Я все говорил, говорил, начал даже показывать картинки в лицах - меня, как говорится, понесло. Чиновник оказался благодарным слушателем, он ни разу не перебил, лишь комментировал гримасками услышанное, и камень, лежавший столько часов у меня на душе, начал - потихоньку, буквально по миллиметру - с нее сползать. Я почти поверил в избавление - ведь этот человек мне сочувствовал! Но - стоило мне закончить - его лицо вновь сделалось строгим и запертым, как глухие металлические ворота.
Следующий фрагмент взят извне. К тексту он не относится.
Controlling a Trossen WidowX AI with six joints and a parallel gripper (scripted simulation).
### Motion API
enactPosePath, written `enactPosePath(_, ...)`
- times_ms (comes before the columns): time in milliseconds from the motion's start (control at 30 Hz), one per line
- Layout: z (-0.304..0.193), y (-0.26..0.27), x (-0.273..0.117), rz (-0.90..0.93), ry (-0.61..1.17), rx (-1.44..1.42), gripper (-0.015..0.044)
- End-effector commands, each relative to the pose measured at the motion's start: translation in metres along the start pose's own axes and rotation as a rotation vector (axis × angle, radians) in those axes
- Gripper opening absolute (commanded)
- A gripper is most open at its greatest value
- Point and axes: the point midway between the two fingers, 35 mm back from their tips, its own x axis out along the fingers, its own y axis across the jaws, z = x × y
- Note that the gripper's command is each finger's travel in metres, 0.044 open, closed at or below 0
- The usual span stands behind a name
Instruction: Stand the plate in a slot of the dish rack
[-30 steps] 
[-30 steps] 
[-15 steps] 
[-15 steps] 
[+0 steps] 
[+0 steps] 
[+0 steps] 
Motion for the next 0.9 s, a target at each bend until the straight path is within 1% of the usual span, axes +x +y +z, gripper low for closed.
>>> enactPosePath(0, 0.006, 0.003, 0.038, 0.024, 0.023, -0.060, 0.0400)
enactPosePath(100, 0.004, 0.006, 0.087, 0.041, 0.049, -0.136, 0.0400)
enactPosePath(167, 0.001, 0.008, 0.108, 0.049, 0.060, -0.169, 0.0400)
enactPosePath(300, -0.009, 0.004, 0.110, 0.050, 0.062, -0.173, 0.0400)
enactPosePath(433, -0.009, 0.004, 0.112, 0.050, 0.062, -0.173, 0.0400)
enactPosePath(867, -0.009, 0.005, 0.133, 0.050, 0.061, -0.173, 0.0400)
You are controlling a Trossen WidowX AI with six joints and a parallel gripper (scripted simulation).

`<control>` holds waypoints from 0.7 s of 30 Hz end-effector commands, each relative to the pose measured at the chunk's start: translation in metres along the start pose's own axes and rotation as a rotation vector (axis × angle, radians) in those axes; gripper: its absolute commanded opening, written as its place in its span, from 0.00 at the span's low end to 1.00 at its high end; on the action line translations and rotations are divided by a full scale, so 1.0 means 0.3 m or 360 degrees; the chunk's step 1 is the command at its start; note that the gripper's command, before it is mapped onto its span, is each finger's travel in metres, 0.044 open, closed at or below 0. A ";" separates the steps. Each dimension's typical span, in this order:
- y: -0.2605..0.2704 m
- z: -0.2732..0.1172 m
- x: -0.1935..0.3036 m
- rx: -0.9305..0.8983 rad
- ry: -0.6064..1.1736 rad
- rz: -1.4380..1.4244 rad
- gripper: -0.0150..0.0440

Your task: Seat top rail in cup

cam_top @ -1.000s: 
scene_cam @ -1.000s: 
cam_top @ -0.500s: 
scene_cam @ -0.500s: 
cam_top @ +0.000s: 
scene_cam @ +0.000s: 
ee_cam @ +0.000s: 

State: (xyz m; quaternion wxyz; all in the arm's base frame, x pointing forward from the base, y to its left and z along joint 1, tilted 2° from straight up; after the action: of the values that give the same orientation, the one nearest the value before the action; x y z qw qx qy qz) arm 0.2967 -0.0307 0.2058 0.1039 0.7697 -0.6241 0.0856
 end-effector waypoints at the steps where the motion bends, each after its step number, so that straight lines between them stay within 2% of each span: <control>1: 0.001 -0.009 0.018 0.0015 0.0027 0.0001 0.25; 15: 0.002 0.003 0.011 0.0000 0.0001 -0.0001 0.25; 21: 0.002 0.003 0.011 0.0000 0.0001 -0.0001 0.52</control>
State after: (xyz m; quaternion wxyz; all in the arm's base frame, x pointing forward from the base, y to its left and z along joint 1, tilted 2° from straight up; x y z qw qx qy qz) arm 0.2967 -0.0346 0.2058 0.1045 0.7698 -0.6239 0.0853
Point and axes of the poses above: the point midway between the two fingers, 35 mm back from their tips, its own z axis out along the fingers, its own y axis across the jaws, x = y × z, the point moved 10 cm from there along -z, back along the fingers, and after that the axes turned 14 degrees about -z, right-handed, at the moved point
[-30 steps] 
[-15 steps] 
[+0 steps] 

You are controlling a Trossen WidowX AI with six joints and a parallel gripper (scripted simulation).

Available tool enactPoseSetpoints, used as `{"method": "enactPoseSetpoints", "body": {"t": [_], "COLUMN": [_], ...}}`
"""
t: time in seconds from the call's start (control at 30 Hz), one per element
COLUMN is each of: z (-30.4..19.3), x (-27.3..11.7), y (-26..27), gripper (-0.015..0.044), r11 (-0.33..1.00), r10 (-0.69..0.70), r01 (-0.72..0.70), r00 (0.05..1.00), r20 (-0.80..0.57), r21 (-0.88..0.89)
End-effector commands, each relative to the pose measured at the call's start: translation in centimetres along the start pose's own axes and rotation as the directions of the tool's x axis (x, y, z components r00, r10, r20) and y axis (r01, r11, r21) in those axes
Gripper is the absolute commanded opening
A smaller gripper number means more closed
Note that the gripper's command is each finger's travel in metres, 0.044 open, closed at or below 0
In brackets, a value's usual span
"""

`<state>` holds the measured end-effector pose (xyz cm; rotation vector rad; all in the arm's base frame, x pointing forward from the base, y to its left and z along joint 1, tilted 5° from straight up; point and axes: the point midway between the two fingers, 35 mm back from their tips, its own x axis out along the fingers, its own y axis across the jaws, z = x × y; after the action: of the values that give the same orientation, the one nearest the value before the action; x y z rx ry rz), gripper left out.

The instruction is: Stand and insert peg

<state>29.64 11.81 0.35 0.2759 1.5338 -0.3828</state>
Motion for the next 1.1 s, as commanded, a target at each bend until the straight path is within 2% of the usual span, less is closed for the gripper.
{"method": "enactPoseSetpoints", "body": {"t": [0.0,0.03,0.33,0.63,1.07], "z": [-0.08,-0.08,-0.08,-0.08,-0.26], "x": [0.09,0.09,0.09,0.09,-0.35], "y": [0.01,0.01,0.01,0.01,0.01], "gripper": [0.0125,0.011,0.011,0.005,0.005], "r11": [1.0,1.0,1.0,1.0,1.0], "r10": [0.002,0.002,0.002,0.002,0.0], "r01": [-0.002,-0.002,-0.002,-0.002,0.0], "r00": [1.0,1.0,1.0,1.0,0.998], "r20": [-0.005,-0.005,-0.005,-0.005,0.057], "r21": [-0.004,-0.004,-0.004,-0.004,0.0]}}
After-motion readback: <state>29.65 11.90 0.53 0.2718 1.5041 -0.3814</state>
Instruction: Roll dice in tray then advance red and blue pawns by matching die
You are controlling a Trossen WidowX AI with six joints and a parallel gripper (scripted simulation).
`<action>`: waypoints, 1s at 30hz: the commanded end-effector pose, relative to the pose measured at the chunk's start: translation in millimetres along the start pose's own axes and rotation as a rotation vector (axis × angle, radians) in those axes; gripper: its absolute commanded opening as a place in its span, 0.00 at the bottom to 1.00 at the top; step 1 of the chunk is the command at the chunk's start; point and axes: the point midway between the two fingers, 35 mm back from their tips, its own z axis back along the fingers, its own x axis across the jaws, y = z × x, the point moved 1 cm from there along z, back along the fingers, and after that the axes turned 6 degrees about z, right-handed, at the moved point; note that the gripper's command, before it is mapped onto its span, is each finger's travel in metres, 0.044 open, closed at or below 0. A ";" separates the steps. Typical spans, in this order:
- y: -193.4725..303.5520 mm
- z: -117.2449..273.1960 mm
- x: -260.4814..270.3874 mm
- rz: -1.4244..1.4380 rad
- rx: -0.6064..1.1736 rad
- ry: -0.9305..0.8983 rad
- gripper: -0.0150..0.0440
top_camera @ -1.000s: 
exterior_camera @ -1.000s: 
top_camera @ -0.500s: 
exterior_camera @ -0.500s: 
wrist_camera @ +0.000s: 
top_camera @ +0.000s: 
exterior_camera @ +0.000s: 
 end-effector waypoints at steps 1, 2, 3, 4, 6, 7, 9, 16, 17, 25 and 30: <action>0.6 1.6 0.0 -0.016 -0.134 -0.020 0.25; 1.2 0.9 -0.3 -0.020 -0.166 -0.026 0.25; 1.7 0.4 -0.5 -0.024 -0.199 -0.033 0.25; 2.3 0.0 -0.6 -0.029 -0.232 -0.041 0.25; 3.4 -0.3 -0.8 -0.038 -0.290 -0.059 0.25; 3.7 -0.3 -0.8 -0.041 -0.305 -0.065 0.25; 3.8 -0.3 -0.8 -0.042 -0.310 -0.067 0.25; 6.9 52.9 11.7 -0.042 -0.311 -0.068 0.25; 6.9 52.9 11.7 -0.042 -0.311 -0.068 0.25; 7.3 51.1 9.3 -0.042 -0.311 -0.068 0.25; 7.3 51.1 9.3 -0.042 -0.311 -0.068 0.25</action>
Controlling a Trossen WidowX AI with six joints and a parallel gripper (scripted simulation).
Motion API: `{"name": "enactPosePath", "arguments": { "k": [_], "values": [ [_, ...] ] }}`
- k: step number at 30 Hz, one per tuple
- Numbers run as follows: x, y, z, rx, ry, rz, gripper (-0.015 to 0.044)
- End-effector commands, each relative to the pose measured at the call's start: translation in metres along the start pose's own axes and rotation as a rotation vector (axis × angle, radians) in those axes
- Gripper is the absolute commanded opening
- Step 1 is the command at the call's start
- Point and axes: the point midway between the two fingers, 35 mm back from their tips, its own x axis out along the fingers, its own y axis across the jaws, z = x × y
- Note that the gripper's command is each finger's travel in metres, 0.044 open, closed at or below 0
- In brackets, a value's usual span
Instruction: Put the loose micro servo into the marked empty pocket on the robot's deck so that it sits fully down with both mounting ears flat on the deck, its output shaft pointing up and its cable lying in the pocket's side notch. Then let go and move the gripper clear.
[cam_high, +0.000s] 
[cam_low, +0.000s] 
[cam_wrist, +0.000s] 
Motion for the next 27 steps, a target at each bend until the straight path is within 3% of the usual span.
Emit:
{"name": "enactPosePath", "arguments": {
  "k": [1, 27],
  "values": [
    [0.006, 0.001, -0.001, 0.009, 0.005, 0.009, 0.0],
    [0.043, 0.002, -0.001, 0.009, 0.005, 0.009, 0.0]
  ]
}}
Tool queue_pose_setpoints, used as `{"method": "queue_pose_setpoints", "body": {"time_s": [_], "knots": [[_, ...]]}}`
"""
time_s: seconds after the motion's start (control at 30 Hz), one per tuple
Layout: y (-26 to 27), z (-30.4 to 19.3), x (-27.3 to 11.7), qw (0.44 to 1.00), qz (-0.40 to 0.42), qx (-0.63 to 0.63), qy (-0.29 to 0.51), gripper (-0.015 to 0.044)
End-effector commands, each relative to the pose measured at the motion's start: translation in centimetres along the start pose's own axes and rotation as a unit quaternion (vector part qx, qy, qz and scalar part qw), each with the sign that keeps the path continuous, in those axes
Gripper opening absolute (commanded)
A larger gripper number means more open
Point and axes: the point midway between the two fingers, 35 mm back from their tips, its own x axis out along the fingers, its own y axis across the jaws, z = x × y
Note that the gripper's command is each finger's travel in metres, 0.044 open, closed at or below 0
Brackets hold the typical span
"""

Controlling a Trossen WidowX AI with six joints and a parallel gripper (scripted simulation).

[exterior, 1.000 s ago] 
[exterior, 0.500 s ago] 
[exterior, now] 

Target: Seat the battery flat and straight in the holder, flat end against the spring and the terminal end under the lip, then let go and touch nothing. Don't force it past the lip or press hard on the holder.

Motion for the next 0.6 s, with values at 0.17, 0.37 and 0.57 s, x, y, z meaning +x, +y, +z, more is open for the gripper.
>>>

- М-да, - задумчиво сказал он. - Чрезвычайно интересно. Особенно то, что вы рассказали о кафе. Но - должен вас расстроить - эта информация теперь тоже бесполезна. Я благодарен вам хотя бы за честность, но не вижу смысла раздувать из этого дело. Вышло так, что преступники наказаны как бы сами по себе - все, кроме вас, Эрик.
Я вздрогнул и согнулся под его взглядом, обхватив себя руками. Он с минуту изучал меня, и лицо его играло, как поле на ветру. Порыв - и обнажается белесая сердцевинка травы, видна мгновение, и снова - темно-зеленые волны. Затем порыв в другую сторону, и опять обманчивый белый след на зелени, который тут же исчезнет, стоит ветру стихнуть. Я не знал, что он скажет, и страх во мне рос, заполняя внутри все пустоты, как поднимающееся на дрожжах тесто. Мне казалось: сейчас закричу, забьюсь в безобразной истерике, если он немедленно меня не успокоит. Но секунды шли, я не шевелился, а он, забавляясь, не спешил мне на помощь.
Наконец, я не выдержал и выговорил по слогам, выплевывая каждый из них, как кирпич:
- Ме-ня по-са-дят?
Чиновник засмеялся:
- Ну, почему же сразу - посадят? Что вы, как маленький. Потерпевший отказался от своих претензий - а у нас, как вы знаете, в этом случае уголовное дело сдается в архив. Настоящего бандита мы нашли - шило осталось на рельсах, вы говорите? С него снимут отпечатки пальцев, а Чемерина заставят сказать правду. Это все детали. Меня интересует другое - ваше душевное состояние. Сами же говорите - вас раскодировали.
- Это не я - это Трубин сказал.
- Неважно, - отмахнулся чиновник. - Нужно восстановить код. Я думаю, комиссия со мной согласится: уголовным преступником вы считаться не можете. Вас надо просто подлечить и вернуть обществу, как образцового...
- Но как же? - я почувствовал и облегчение, и новый страх. - Ведь Мила мне сказала, что при снятии кода многие пациенты превращаются... в растения.
- Мила ваша не понимает, что говорит, - он неожиданно поднялся с места. - Я отдам распоряжение главному врачу, можете отдыхать. И - спасибо, - передо мной оказалась его рука, протянутая для пожатия, твердая и властная, как рука монумента. Я осторожно взял ее и подержал: холодная. Мраморно-холодная ладонь.
- Мне пора, - чиновник деловито взял свое пальто и кивнул.
- Простите! - я не знал, как его зовут, и вынужден был обращаться безлико, словно к продавцу в магазине. - Один вопрос! Вы-то сами как считаете, кто мы на самом деле? Это важно: ответьте. Я уже три правды знаю, должна же быть и еще какая-то, последняя, потому что эти три...
- Вас не убеждают? - он улыбнулся сухой прохладной улыбкой. - Зачем, Эрик? Когда вас снова закодируют, правда останется всего одна - главная. А остальные - промежуточные - вы в любом случае узнаете. Все их узнают, когда остаются совсем голыми, с чистым нетронутым мозгом... Хотите, процедуру проведет эта славная женщина? Мила?